The Company sold 91,102 and 96,269 cases of produced wine during the six months ended June 30, 2024 and 2023, respectively, a decrease of 5.4%. Cost of sales includes grape costs, winemaking and processing costs, bottling, packaging, warehousing, and shipping and handling.
Willamette Valley Vineyards continues to receive positive recognition, including awards for Best Wine Tasting Room and Best Wine Club in the country, and high ratings for its wines from industry publications.
Results of Operations
Revenue
Sales revenue for the three months ended June 30, 2024 decreased by 3.7% compared to the prior year period, due to a decrease in sales through distributors, partially offset by an increase in direct sales. Sales revenue for the six months ended June 30, 2024 increased by 0.5% compared to the prior year period, due to an increase in direct sales, partially offset by a decrease in sales through distributors.
Cost of Sales
Cost of Sales for the three and six months ended June 30, 2024 decreased by 13.7% and 11.0%, respectively, compared to the prior year periods, primarily due to fewer products sold.
Gross Profit
Gross profit as a percentage of net sales increased by 4.3 percentage points and 5.0 percentage points for the three and six months ended June 30, 2024, respectively, compared to the prior year periods, primarily due to higher prices and a higher percentage of direct sales.

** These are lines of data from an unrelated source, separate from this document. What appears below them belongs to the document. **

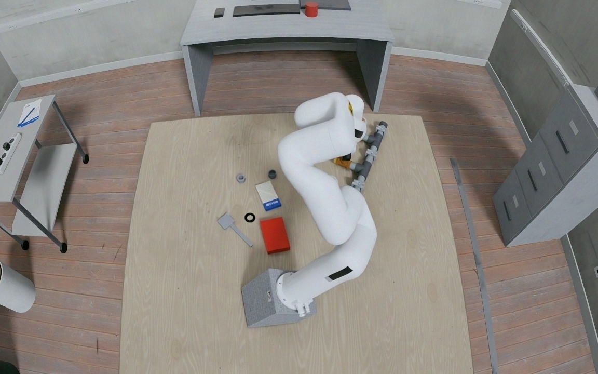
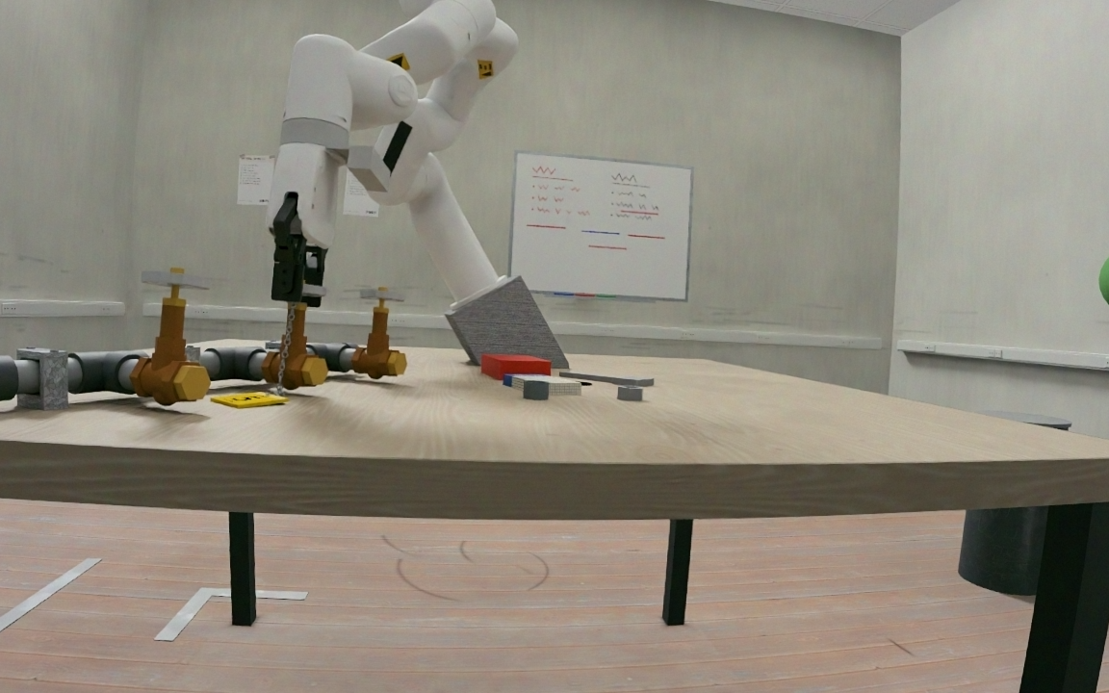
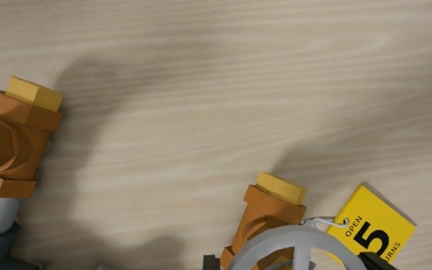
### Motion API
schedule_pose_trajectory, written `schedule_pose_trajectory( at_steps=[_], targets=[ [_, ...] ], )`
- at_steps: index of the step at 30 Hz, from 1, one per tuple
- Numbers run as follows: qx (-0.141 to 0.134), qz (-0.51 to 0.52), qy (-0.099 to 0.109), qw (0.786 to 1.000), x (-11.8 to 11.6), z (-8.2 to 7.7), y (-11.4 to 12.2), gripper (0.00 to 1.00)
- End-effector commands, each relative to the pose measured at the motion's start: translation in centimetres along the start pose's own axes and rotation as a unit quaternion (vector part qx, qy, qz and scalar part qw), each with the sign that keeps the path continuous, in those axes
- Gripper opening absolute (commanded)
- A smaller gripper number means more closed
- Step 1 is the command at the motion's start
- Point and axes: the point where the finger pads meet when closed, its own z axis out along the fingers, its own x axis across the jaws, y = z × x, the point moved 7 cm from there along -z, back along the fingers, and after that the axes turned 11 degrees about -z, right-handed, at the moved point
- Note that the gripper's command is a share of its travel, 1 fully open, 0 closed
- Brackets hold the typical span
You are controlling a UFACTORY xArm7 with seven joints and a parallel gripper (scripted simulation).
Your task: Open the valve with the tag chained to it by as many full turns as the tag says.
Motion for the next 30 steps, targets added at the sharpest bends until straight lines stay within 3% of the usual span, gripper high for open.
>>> schedule_pose_trajectory(
  at_steps=[1,30],
  targets=[
    [0.001,-0.003,0.003,1.0,0.19,-0.21,-0.08,1.0],
    [0.001,0.013,0.003,1.0,0.19,-0.21,-0.08,1.0]
  ],
)
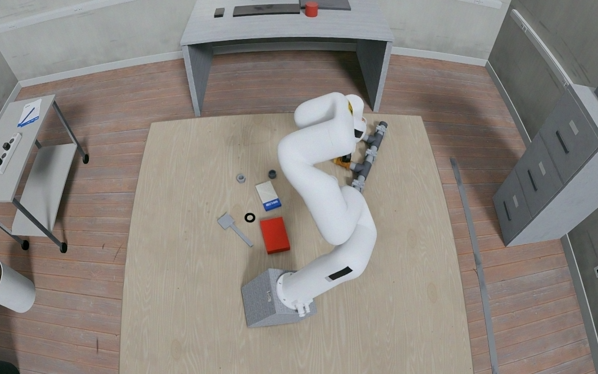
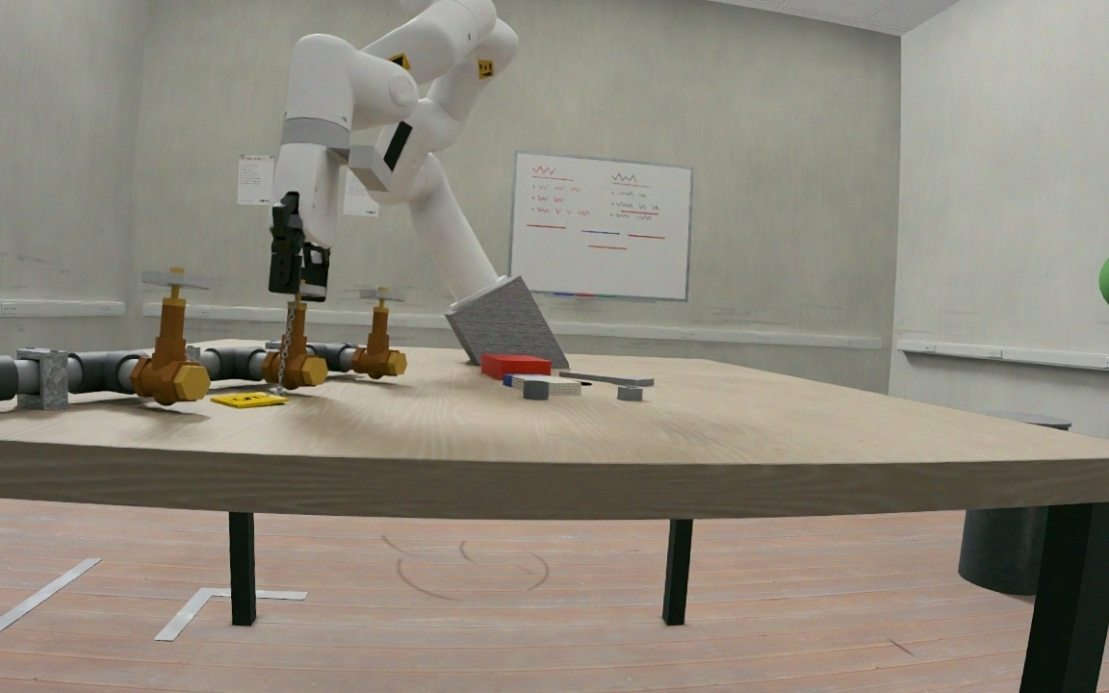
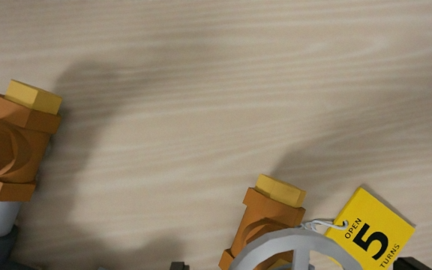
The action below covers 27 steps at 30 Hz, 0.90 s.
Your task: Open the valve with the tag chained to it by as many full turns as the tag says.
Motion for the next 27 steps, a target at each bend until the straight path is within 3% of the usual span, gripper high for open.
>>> schedule_pose_trajectory(
  at_steps=[1,7,13,19,21,22,27],
  targets=[
    [0.0,0.018,0.002,1.0,0.15,-0.18,0.04,1.0],
    [0.0,0.065,0.002,0.998,0.15,-0.18,0.04,1.0],
    [0.0,0.193,0.002,0.981,0.15,-0.18,0.04,1.0],
    [0.002,0.348,0.003,0.938,0.13,-0.18,0.05,1.0],
    [0.002,0.348,0.003,0.938,0.13,-0.18,0.05,1.0],
    [0.001,0.414,0.002,0.91,0.15,-0.18,0.04,1.0],
    [0.005,0.512,0.006,0.859,0.07,-0.18,0.07,1.0]
  ],
)
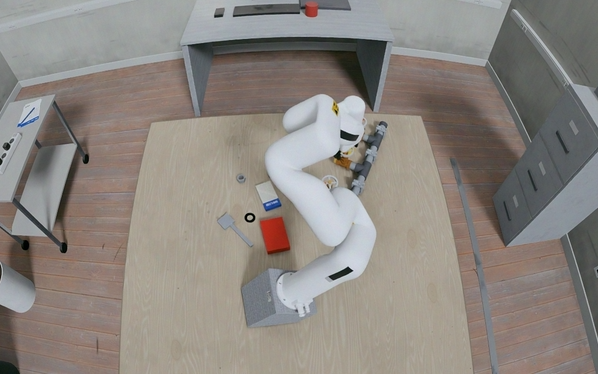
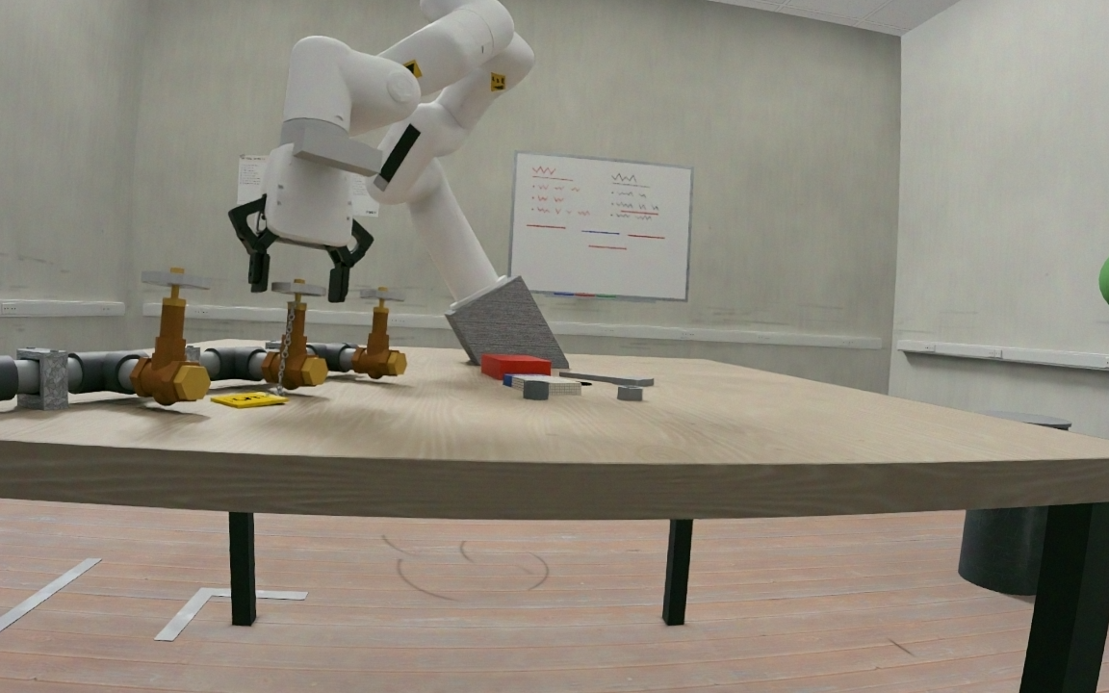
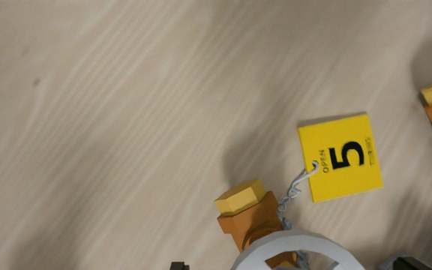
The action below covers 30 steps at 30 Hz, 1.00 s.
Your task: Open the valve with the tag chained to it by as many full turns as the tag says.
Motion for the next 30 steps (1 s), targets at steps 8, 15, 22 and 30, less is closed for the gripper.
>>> schedule_pose_trajectory(
  at_steps=[8,15,22,30],
  targets=[
    [0.0,0.307,0.004,0.952,0.1,-0.17,-0.07,1.0],
    [0.005,0.452,0.005,0.892,0.06,-0.17,-0.02,1.0],
    [0.01,0.598,0.005,0.801,0.02,-0.17,0.02,1.0],
    [0.011,0.737,0.004,0.675,0.01,-0.17,0.0,1.0]
  ],
)
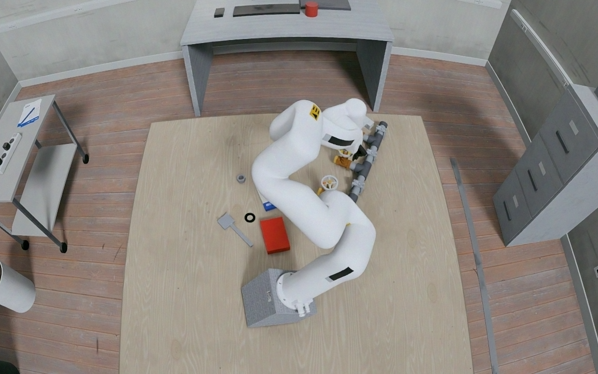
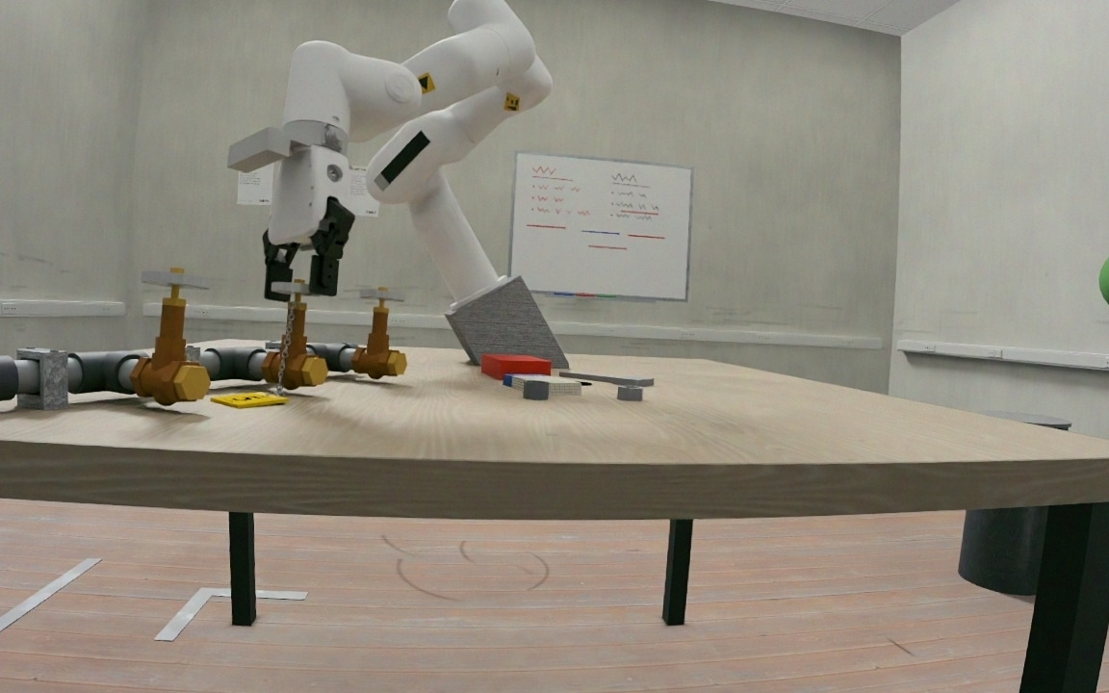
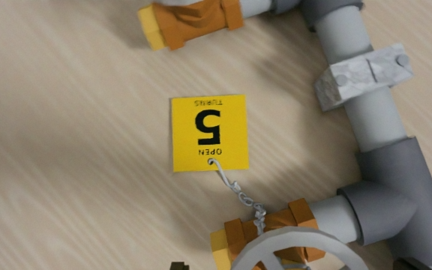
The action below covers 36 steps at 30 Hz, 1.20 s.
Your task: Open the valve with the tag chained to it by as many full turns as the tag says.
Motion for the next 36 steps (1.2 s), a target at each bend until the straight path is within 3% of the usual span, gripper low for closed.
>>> schedule_pose_trajectory(
  at_steps=[1,10,17,18,36],
  targets=[
    [-0.002,0.138,0.014,0.99,-0.24,-0.21,-0.25,1.0],
    [-0.008,0.34,0.033,0.94,-0.45,-0.19,-0.46,1.0],
    [-0.008,0.34,0.033,0.94,-0.45,-0.19,-0.46,1.0],
    [-0.008,0.34,0.033,0.94,-0.45,-0.19,-0.46,0.0],
    [-0.008,0.34,0.033,0.94,-0.45,-0.19,-0.46,0.0]
  ],
)
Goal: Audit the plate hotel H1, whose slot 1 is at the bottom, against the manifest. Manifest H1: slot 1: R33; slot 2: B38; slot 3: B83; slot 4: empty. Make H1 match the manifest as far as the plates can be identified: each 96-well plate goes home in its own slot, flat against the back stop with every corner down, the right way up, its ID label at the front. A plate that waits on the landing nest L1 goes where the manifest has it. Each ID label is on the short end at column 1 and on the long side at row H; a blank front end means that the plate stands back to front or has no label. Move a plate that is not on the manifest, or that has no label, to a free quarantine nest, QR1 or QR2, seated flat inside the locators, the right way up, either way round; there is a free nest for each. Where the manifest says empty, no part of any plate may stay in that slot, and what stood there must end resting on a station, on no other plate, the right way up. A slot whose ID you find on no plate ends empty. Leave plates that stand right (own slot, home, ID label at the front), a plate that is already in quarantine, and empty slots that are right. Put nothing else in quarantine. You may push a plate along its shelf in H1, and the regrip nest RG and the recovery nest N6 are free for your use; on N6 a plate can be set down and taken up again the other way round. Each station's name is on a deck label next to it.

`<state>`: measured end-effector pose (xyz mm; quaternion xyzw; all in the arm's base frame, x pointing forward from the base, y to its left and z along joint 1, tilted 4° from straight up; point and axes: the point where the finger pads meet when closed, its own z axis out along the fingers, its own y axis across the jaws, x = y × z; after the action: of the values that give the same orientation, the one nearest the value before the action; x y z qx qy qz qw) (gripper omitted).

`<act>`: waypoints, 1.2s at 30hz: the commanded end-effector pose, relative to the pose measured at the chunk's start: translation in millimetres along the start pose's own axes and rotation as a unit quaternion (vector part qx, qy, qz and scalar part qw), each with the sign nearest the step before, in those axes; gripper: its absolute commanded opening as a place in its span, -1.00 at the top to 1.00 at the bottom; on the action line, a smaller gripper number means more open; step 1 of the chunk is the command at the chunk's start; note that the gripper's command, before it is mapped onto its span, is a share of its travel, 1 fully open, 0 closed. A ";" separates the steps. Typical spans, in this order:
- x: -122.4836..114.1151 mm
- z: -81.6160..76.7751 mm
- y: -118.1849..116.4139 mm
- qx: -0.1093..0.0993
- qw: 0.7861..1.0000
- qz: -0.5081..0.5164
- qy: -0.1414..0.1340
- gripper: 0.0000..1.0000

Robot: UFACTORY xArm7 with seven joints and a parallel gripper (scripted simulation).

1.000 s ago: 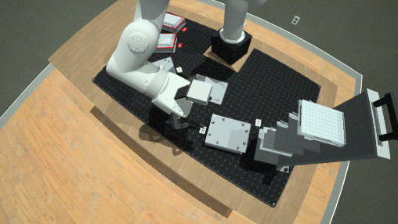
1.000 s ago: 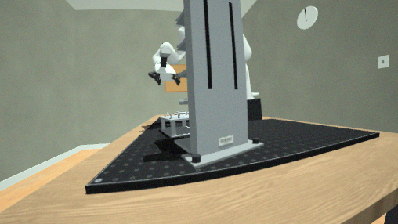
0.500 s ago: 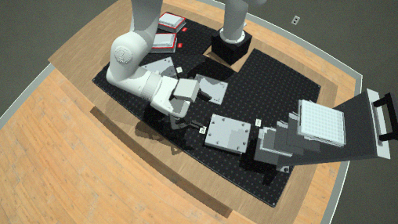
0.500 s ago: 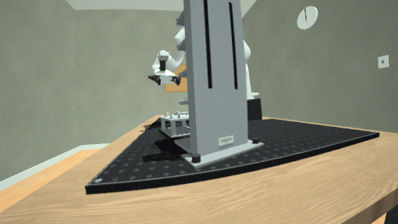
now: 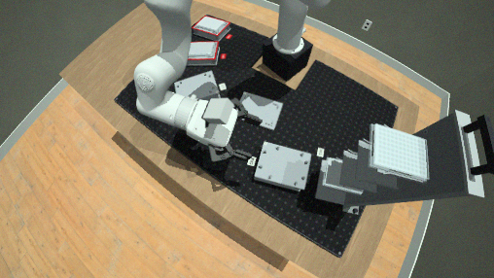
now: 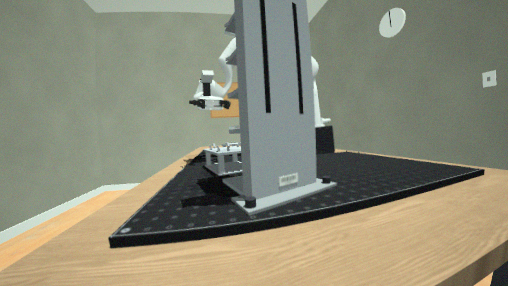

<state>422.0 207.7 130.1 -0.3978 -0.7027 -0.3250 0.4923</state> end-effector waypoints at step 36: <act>21.2 -6.3 0.7 0.001 0.991 -0.001 0.134 -1.00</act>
<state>421.1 207.7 143.4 -0.3501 -0.6298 -0.3750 0.5832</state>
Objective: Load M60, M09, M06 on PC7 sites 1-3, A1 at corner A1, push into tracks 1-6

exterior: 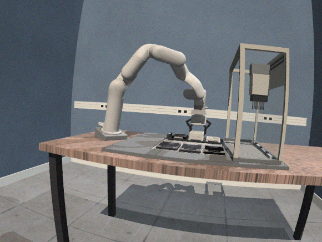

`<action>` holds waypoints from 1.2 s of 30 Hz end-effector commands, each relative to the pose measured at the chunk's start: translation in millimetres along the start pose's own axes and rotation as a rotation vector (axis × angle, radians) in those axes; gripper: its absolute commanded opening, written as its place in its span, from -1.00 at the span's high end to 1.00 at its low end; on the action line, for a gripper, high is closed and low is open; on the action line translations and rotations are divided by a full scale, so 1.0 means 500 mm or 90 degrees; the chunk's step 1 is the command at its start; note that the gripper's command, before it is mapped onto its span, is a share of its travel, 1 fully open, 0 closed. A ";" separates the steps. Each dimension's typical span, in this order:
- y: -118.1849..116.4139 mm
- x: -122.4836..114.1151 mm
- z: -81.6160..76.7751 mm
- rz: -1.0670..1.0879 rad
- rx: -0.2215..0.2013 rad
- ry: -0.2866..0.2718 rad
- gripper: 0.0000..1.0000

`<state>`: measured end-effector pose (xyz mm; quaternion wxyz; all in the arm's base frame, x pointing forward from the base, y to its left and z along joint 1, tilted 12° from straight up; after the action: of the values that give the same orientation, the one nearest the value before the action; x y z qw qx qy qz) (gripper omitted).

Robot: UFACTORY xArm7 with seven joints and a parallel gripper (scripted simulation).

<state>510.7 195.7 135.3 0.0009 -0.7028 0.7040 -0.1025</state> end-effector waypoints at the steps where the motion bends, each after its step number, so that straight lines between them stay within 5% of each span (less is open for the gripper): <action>1: -0.002 -0.001 -0.003 0.000 0.002 -0.001 -1.00; 36: -0.002 -0.001 0.037 0.000 0.002 -0.001 -1.00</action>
<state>513.3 192.9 116.8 0.0006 -0.7028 0.7040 -0.1024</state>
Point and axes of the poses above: the point where the finger pads meet when closed, its own z axis out along the fingers, its own y axis across the jaws, x = y × z, the point moved 8 cm from there along -z, back along the fingers, and after that the axes turned 9 degrees about -z, right-handed, at the moved point
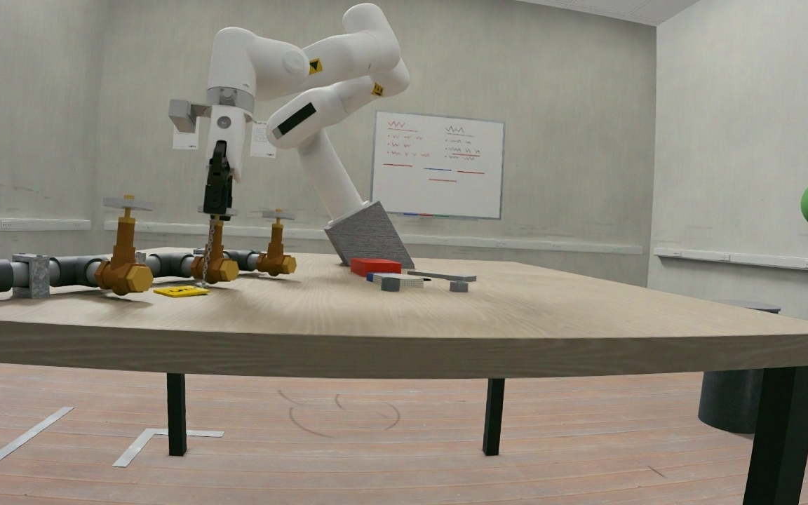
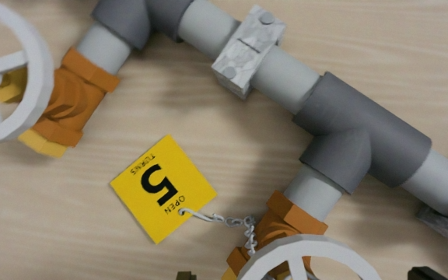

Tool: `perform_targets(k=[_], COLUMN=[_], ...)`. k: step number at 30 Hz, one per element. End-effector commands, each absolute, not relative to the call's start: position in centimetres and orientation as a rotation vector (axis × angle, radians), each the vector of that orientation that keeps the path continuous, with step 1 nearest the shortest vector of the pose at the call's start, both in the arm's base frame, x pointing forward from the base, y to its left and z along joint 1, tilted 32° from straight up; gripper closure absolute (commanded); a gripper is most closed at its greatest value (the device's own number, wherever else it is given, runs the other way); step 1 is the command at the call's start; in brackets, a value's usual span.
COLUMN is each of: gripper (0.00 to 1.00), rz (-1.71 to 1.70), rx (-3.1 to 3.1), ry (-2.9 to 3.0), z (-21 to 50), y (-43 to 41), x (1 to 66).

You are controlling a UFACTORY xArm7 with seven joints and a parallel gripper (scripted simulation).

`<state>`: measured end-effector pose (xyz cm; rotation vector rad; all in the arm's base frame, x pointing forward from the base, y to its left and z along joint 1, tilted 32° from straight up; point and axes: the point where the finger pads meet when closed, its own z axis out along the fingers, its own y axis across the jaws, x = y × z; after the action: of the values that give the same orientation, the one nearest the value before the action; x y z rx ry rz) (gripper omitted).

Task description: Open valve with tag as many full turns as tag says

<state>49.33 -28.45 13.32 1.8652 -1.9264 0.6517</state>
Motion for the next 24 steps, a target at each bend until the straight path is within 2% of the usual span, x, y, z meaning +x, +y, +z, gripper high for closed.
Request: perform_targets(k=[1,8,9,24], gripper=[0.00,0.00,1.00,1.00], rz=[0.647,0.647,0.647,0.647], rx=[1.809,1.809,1.809,1.809], ry=[-1.973,-1.973,-1.973,-1.973], z=[13.58,13.58,13.58,13.58], y=[-28.38,-28.38,-28.38,-28.38], x=[49.52,49.52,49.52,49.52])
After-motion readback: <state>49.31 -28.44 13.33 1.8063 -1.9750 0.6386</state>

Selling, General and Administrative Expenses
Selling, general and administrative expenses for the three months ended June 30, 2024 decreased slightly, while for the six months ended June 30, 2024 increased by 3.6%, primarily due to higher legal costs.
Interest Expense
Interest expense increased by 60.2% and 70.7% for the three and six months ended June 30, 2024, respectively, compared to the prior year periods, due to increased debt.
Income Taxes
Income tax expense increased for the three months ended June 30, 2024 due to higher pre-tax income, while the income tax benefit decreased for the six months ended June 30, 2024 due to lower pre-tax loss, compared to the prior year periods.
Net Income (Loss)
Net income for the three months ended June 30, 2024 increased by 80.7%, while net loss for the six months ended June 30, 2024 decreased by 48.8%, compared to the prior year periods, primarily due to higher prices for products sold.
Net Loss Applicable to Common Shareholders
Net loss applicable to common shareholders for the three and six months ended June 30, 2024 decreased by 8.9% and 12.5%, respectively, compared to the prior year periods, due to a lower net loss, partially offset by higher accrued preferred stock dividends.
Liquidity and Capital Resources
As of June 30, 2024, the Company had a working capital balance of $22.8 million and a current working capital ratio of 3.08:1. The Company had a cash balance of $279,807 at June 30, 2024, compared to $238,482 at December 31, 2023.
Cash used in operating activities in the six months ended June 30, 2024 was $2,212,072, primarily associated with reduced grapes payable and increased inventories. Cash used in investing activities was $1,188,276, consisting of property, equipment, and vineyard development costs. Cash generated from financing activities was $3,441,673, primarily from proceeds from the issuance of Preferred Stock and long-term debt, partially offset by debt repayment.
The Company has a revolving line of credit agreement with Umpqua Bank that allows borrowing up to $5,000,000, and had an outstanding balance of $2,334,415 at June 30, 2024. The Company also has long-term debt with AgWest, with a total balance of $10,832,629 as of June 30, 2024.
The Company believes that cash flow from operations and available credit facilities will be sufficient to meet its short-term needs.